À partir de la fin du mois de juillet, dans la moitié Nord de la France, il vaut mieux supprimer tous les petits fruits qui arrivent : ils n’auront pas le temps d’arriver à maturité et la plante leur donnera des ressources pour rien, il est préférable que ces ressources soient concentrées vers les fruits déjà bien développés. Un choix difficile à faire devant un petit fruit prometteur, mais souvent nécessaire.

Les trois autres leviers que le pincement seul ne suffit pas à compenser

La taille est la clé de voûte, mais elle ne résout pas tout. Un manque d’eau provoque la chute des fleurs et des jeunes fruits, et donne des fruits petits et amers. Il faut arroser régulièrement et copieusement au pied sans mouiller le feuillage, compter 10 à 15 litres par plant et par semaine en période de fructification. Une aubergine contient près de 95 % d’eau : la moindre sécheresse se lit directement sur les fruits.

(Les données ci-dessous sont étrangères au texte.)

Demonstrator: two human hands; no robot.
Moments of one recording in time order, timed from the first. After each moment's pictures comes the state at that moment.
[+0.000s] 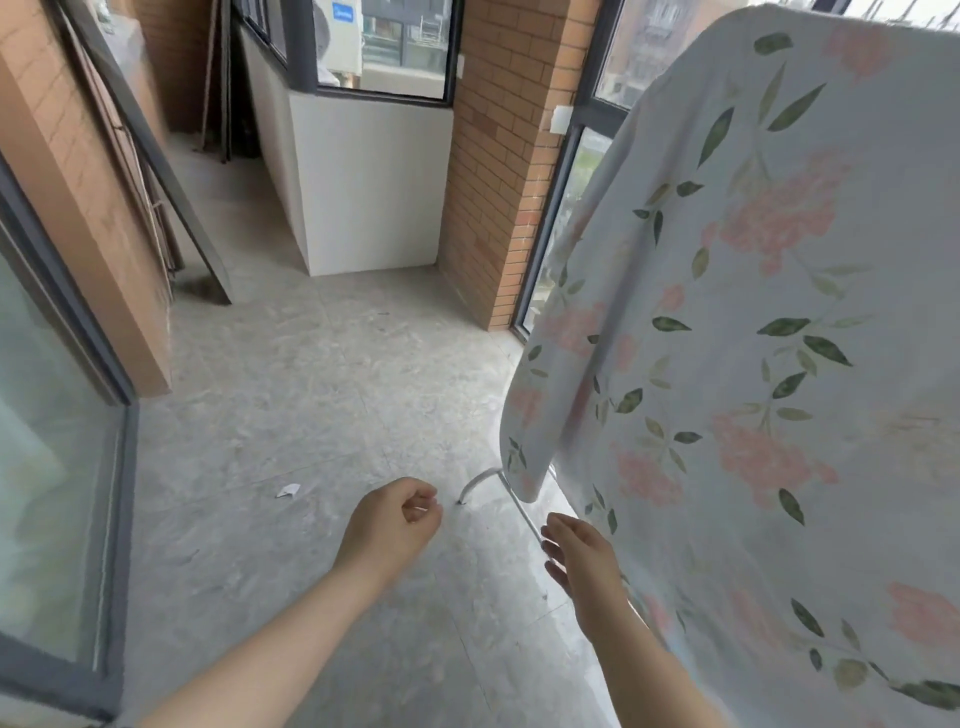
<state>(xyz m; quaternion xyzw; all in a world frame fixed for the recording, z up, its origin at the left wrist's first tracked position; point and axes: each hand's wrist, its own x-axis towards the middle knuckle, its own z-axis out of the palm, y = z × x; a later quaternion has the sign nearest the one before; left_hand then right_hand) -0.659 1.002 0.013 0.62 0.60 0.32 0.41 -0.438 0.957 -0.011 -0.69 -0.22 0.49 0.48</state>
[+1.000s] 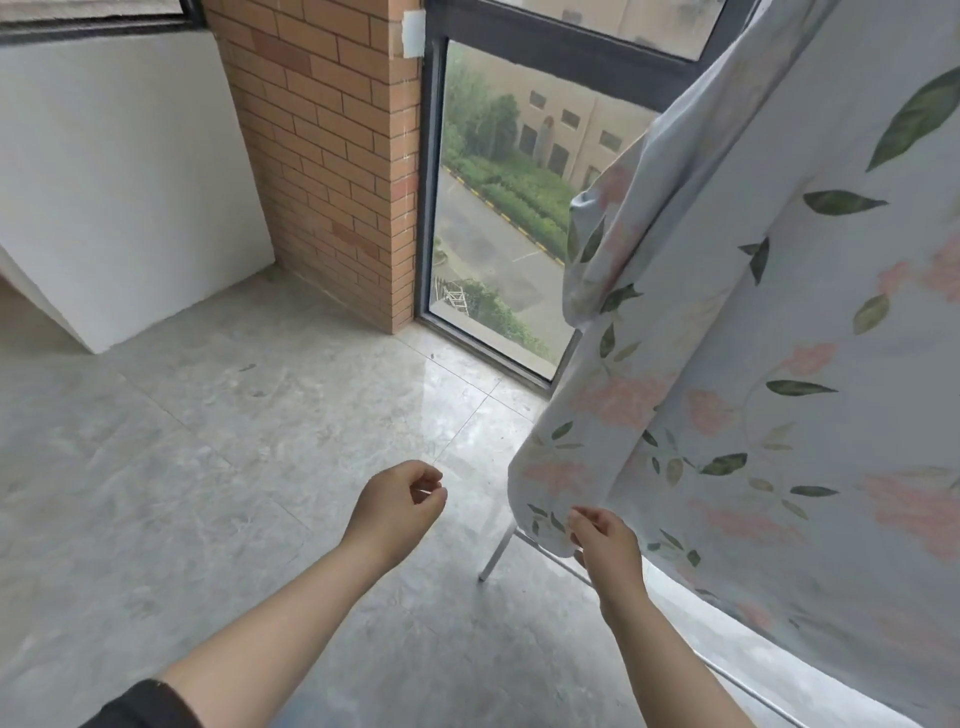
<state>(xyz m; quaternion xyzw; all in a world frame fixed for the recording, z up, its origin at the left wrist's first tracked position) -0.681 1.594 -0.020 0.75 0.43 0.13 0.49 -0.508 1.424 -0.044 -0.81 -0.05 0.29 0.51</state>
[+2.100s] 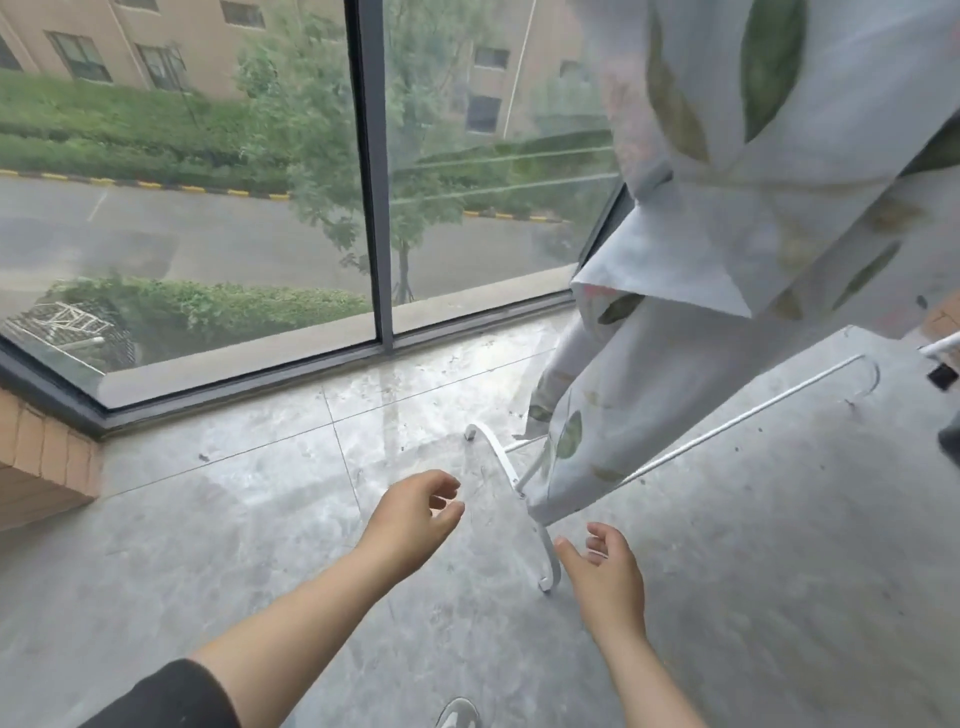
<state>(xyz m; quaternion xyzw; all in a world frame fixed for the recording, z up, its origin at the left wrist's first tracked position) -0.336 1.960 -0.308 0.86 -0.01 -0.21 0.46 -0.420 1.746 -0.321 -0.80 0.38 0.04 0.46</state>
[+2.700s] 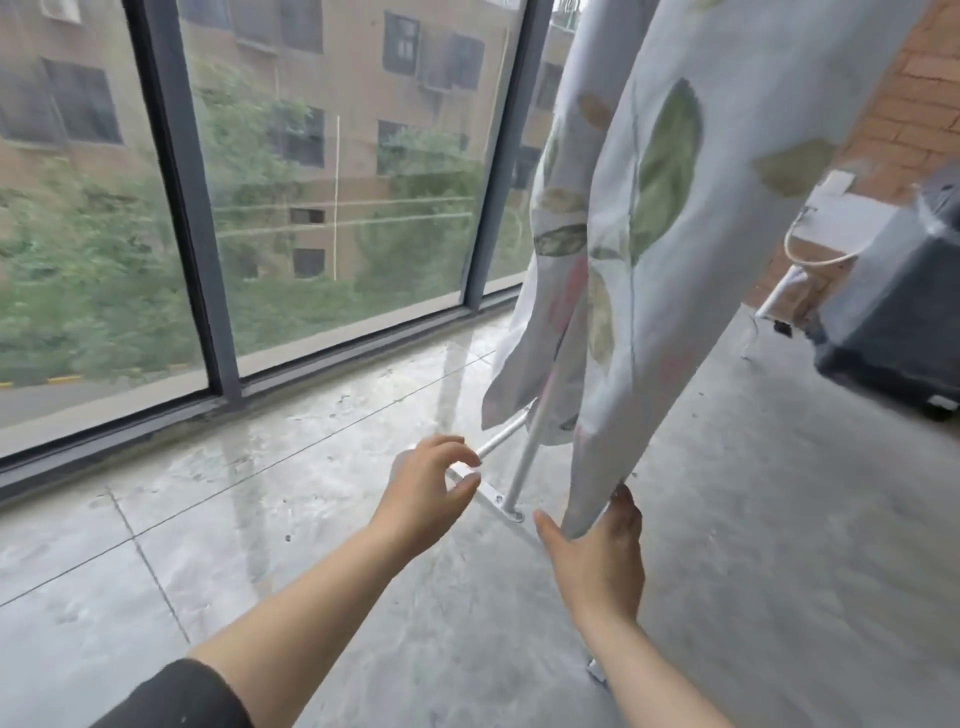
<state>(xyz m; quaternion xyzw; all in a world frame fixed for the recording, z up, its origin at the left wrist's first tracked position) -0.202 1.879 -0.679 0.83 -0.31 -0.07 0.46 -0.334 1.742 -0.690 -0.82 0.43 -0.26 0.26</state>
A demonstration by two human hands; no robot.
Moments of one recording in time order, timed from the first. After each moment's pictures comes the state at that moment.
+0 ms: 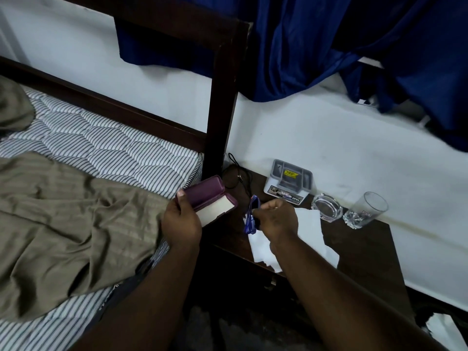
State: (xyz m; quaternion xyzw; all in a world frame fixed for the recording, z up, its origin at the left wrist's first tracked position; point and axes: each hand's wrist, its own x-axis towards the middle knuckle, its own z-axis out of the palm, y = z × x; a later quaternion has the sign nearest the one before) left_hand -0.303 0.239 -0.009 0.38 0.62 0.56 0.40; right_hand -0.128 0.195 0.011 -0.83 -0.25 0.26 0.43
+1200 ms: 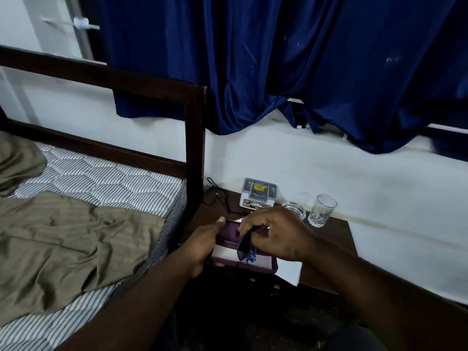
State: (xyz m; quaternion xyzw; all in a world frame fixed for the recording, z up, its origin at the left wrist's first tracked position) left_hand -0.282 0.141 0.069 0.47 0.46 0.22 0.72; right_hand -0.114 0.041 0.164 -0.58 -0.74 0.18 0.28
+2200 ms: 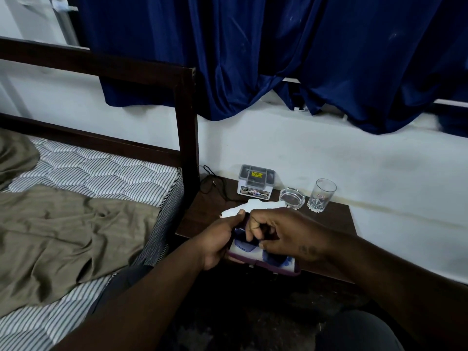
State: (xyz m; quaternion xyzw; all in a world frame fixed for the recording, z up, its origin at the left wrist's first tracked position) left_hand -0.245 0.120 0.068 0.46 0.38 0.15 0.79; right_hand -0.089 0.013 0.166 -0.56 -0.76 0.27 0.18
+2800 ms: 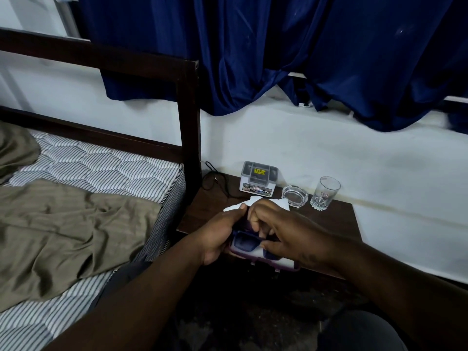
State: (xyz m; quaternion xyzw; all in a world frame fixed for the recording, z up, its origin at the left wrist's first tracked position) left_hand -0.247 0.121 0.076 0.48 0.36 0.17 0.78; right_hand -0.094 0.011 0.160 -0.58 -0.77 0.20 0.17
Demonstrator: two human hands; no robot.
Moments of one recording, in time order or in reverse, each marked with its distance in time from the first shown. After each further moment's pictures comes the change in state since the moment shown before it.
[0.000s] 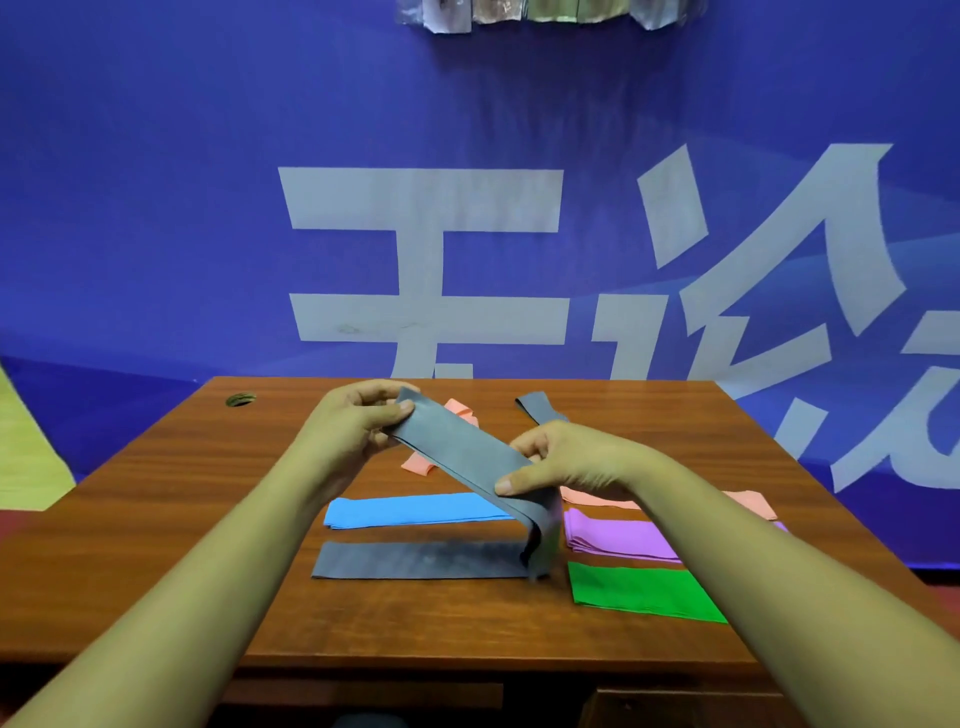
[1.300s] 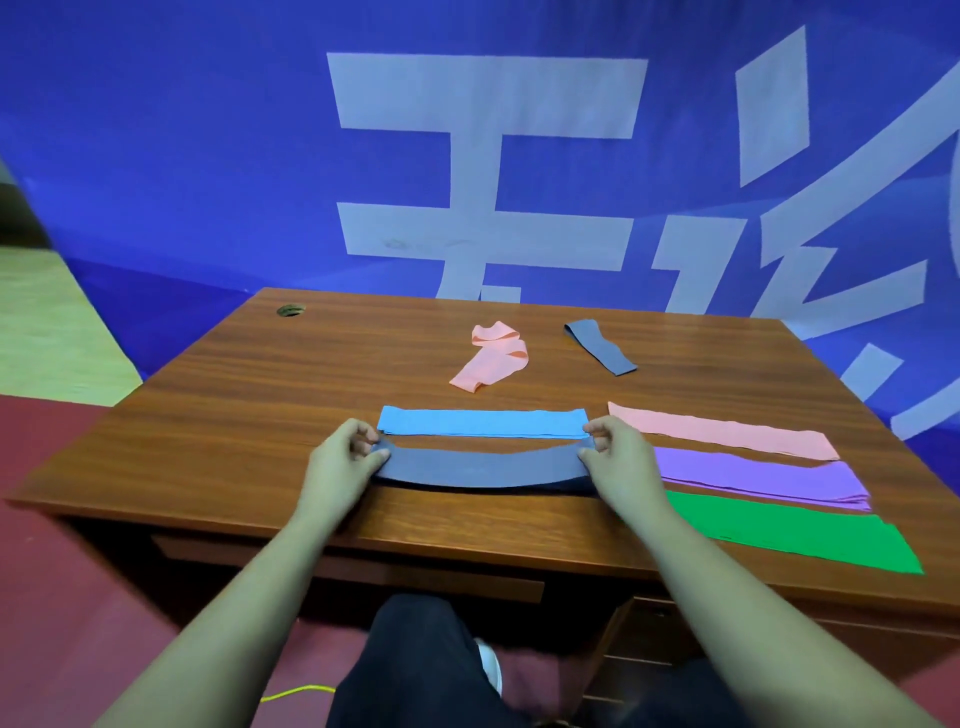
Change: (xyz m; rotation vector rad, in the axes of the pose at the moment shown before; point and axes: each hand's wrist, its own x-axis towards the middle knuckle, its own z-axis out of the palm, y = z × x) left_hand -0.055 -0.159 -0.087 0.694 0.350 -0.044; right_hand 0.025 0.111 0.085 -0.160 0.761 0.208
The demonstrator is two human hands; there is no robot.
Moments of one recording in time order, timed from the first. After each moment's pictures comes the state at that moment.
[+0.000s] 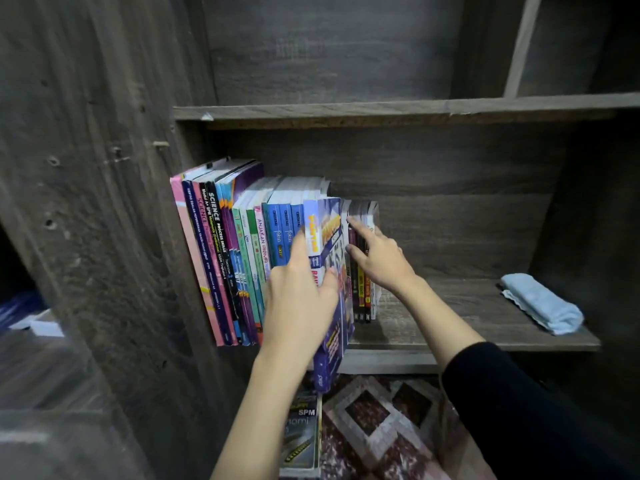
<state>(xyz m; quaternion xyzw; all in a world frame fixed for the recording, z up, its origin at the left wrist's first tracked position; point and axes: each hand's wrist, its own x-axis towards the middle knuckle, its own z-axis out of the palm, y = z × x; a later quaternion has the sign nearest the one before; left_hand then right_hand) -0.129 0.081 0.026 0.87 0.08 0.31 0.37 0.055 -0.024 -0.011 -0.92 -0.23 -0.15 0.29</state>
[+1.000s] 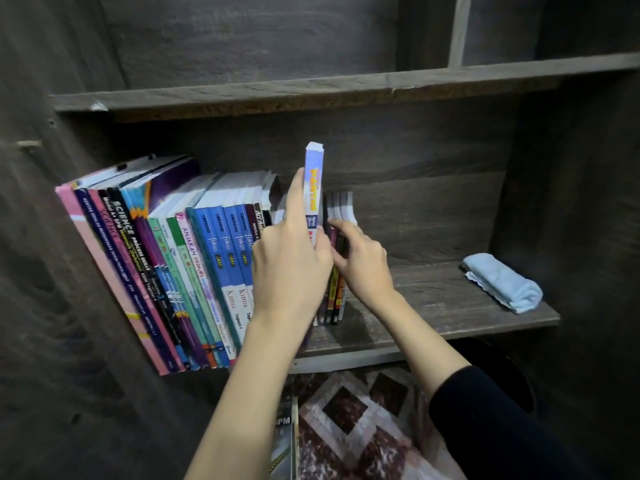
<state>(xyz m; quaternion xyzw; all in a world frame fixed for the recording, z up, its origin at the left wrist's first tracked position) -0.085 0.034 0.055 0.87 0.00 0.38 0.31 0.051 -0.051 -0.034 -0.86 -0.18 -0.29 0.38</state>
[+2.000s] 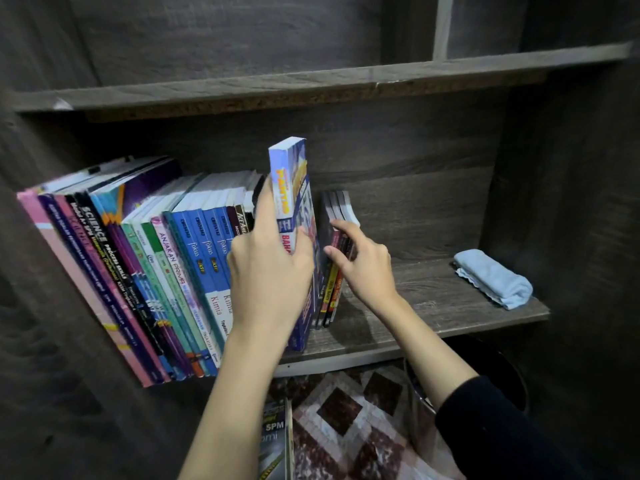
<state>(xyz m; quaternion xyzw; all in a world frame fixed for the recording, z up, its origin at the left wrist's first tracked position) -0.079 0.038 0.048 0.84 -0.01 0.41 0.35 0.044 -0.072 -0.035 -0.84 -0.18 -0.31 0.42</state>
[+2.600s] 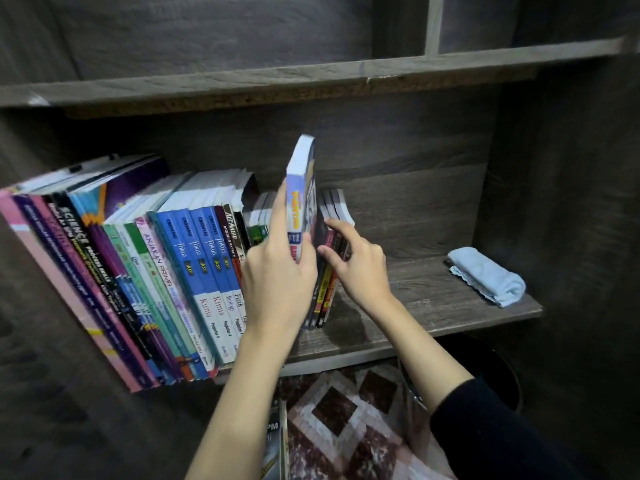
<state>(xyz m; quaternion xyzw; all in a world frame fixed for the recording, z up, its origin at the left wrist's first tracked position) -0.045 0.034 0.016 0.83 -0.06 0.44 0.33 0.044 -0.072 -0.037 -0.83 -0.17 -0.32 0.42</state>
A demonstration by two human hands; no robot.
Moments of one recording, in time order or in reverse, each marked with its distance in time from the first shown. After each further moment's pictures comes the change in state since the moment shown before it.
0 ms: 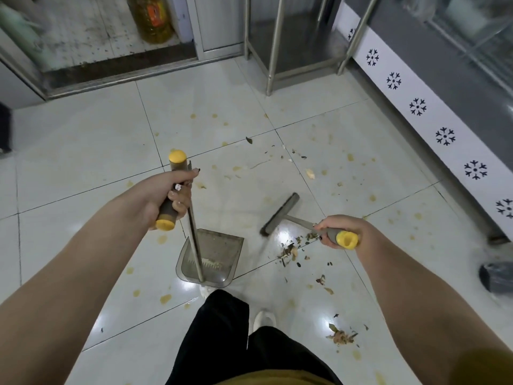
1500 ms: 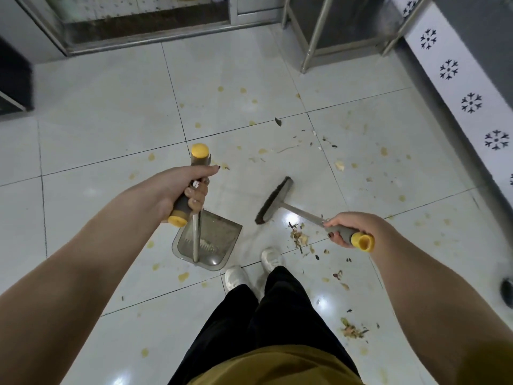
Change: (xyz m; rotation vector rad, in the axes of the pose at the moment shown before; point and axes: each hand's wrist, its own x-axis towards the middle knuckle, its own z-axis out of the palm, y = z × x) left_hand 0.033 0.027 -0.083 0.064 0.037 -0.084; right_hand 0.032 -0.053 0.084 -0.122 0.013 0.242
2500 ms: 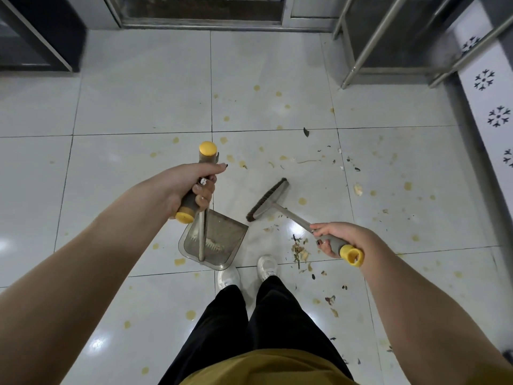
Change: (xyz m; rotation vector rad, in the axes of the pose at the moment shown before) left_hand -0.002 0.002 -0.003 -0.170 0.090 0.014; right_hand 0.002 -0.050 0.024 -0.074 -0.055 -0.109
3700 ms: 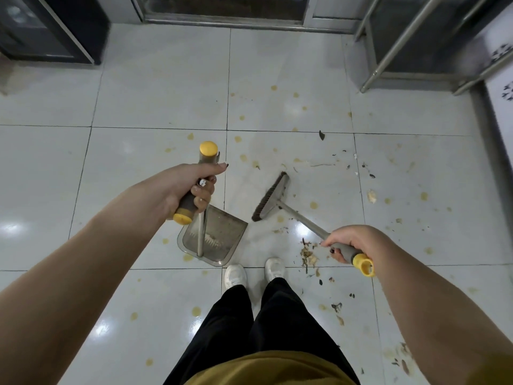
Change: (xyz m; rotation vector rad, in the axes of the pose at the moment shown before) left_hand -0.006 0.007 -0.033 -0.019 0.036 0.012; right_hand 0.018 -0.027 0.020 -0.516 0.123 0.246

Réaliser une taille par temps de pluie ou de forte humidité est une porte ouverte aux maladies. Les plaies de coupe mettent plus de temps à cicatriser dans ces conditions, ce qui augmente le risque d’infection par des champignons ou des bactéries. Il faut toujours privilégier une journée sèche et ensoleillée pour effectuer le pincement.

On peut aussi limiter le nombre de fruits par plant à 4 à 6 maximum pour obtenir des aubergines plus grosses. Grâce au pincement combiné à ce contrôle du nombre de fruits, on obtient 6 à 10 fruits par plant, en moins grand nombre mais avec une taille et une qualité nettement supérieures. Moins, mais mieux : c’est exactement la philosophie des maraîchers bio qui valorisent leurs légumes à la pièce plutôt qu’au kilo.

Un dernier détail que même des jardiniers expérimentés ignorent : certains suppriment la toute première fleur pour que la plante continue à bien se développer, ce qui lui procure plus de ressources pour ses futurs fruits. Supprimer sa première fleur ressemble à un sacrifice, mais c’est souvent ce qui permet au plant de partir sur des bases solides. Les maraîchers qui pratiquent cette technique récoltent généralement une à deux semaines plus tôt que les autres.